Exercise goal ▸
Write only the number of lines below in which "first" occurs.
───── Records supplied
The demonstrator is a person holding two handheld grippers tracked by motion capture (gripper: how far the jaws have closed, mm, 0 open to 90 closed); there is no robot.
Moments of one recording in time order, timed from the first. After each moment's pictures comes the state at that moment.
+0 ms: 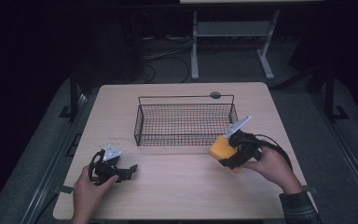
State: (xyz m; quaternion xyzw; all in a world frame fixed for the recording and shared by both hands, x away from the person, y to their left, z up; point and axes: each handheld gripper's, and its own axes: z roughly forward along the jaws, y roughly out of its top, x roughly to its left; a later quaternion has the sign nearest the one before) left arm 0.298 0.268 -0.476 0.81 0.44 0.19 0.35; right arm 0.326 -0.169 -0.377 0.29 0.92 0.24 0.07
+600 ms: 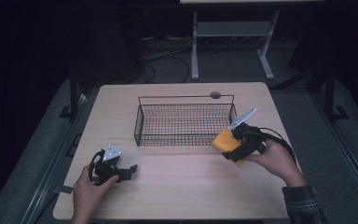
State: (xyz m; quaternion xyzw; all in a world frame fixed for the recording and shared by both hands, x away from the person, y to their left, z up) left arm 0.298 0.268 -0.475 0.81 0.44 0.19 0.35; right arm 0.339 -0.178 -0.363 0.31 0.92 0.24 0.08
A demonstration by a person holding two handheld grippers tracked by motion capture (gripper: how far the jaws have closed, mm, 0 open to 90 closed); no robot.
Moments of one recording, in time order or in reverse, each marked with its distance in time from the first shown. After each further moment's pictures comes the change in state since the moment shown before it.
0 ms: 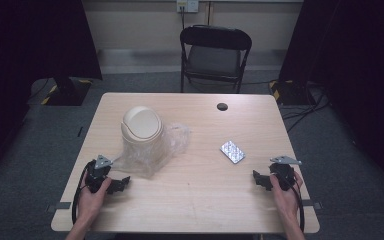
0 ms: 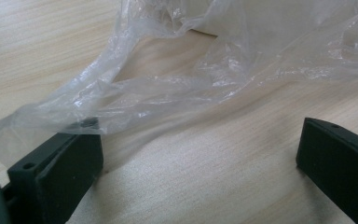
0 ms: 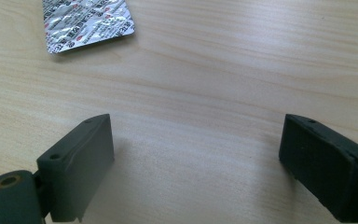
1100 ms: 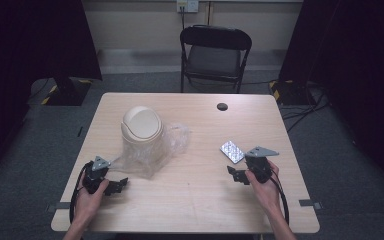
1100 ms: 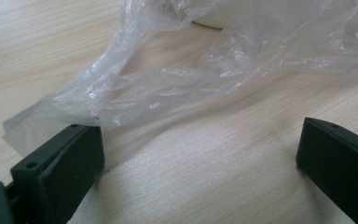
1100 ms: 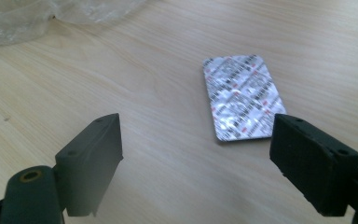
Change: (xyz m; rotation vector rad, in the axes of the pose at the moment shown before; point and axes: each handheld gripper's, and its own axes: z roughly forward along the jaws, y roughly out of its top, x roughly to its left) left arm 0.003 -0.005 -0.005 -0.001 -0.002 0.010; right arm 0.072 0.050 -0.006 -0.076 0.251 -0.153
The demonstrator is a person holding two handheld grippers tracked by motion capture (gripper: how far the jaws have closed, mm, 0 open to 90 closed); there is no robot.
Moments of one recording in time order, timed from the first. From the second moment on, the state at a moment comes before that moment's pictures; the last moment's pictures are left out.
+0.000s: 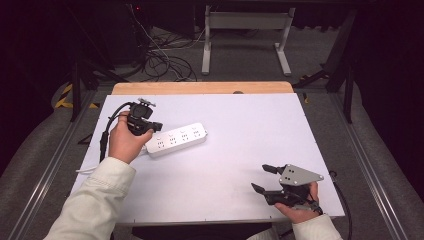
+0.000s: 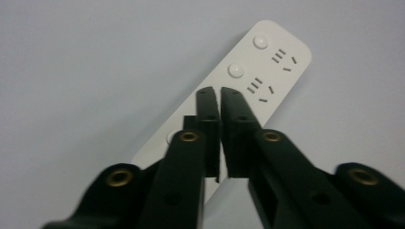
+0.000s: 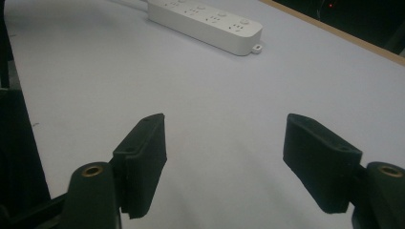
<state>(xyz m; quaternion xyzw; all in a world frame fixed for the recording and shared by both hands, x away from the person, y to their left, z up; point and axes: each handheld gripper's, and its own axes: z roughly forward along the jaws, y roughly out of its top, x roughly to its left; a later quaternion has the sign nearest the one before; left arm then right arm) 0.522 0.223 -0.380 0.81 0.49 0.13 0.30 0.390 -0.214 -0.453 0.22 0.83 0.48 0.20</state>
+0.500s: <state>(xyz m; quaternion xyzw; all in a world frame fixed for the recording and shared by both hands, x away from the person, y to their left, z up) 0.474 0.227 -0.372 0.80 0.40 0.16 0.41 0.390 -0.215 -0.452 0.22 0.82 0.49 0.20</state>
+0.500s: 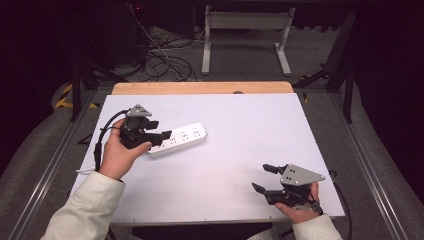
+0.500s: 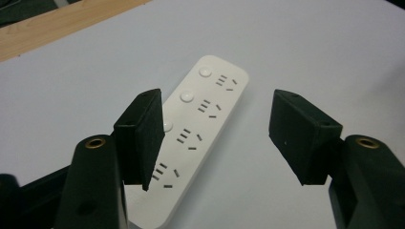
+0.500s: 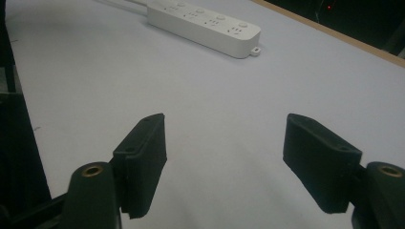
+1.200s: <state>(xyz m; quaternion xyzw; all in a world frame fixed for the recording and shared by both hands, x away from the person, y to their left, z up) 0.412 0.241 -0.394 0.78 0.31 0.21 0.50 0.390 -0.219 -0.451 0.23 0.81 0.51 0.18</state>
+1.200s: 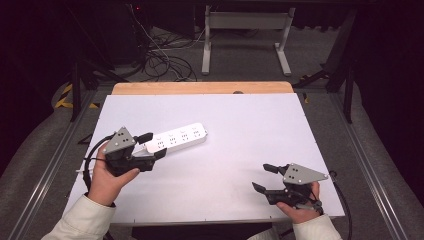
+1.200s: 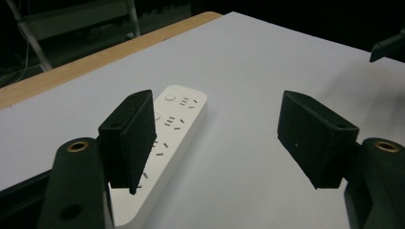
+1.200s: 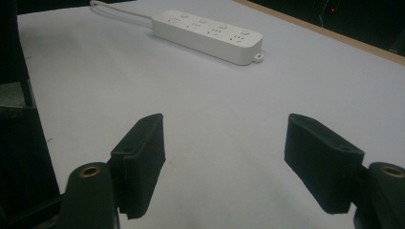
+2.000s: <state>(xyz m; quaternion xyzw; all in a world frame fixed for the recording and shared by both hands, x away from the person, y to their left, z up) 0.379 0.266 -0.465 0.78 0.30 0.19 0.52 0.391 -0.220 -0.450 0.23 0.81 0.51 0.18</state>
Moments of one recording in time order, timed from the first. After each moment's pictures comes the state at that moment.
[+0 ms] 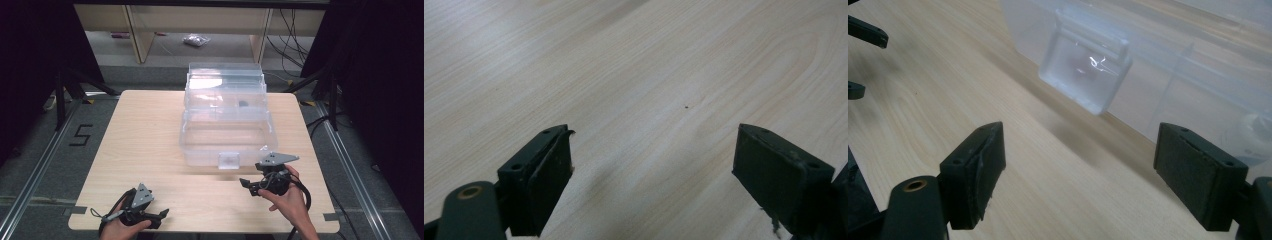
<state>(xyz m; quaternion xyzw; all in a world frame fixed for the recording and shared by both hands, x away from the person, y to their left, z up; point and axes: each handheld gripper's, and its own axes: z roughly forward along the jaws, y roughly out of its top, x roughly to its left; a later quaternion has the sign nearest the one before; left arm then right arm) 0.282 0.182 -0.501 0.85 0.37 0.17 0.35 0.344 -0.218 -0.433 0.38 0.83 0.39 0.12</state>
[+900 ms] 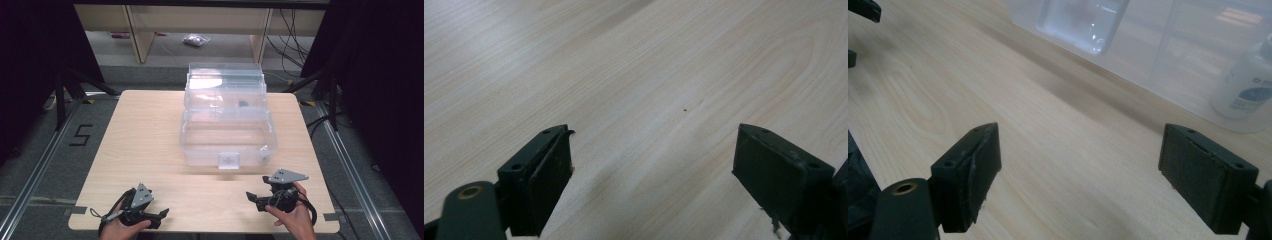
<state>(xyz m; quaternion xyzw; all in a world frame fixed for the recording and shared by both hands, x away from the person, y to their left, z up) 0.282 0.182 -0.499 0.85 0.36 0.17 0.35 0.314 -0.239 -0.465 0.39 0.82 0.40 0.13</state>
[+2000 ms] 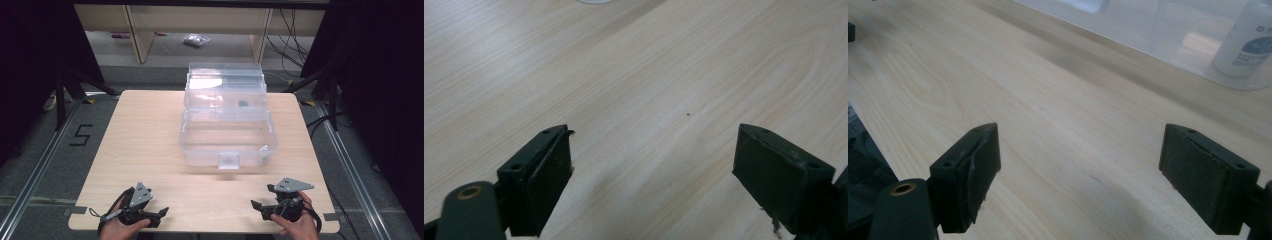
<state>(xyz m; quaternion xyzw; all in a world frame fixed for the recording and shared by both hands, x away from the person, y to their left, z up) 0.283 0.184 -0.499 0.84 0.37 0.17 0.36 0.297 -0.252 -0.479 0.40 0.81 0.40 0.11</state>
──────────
Answer area ▸
4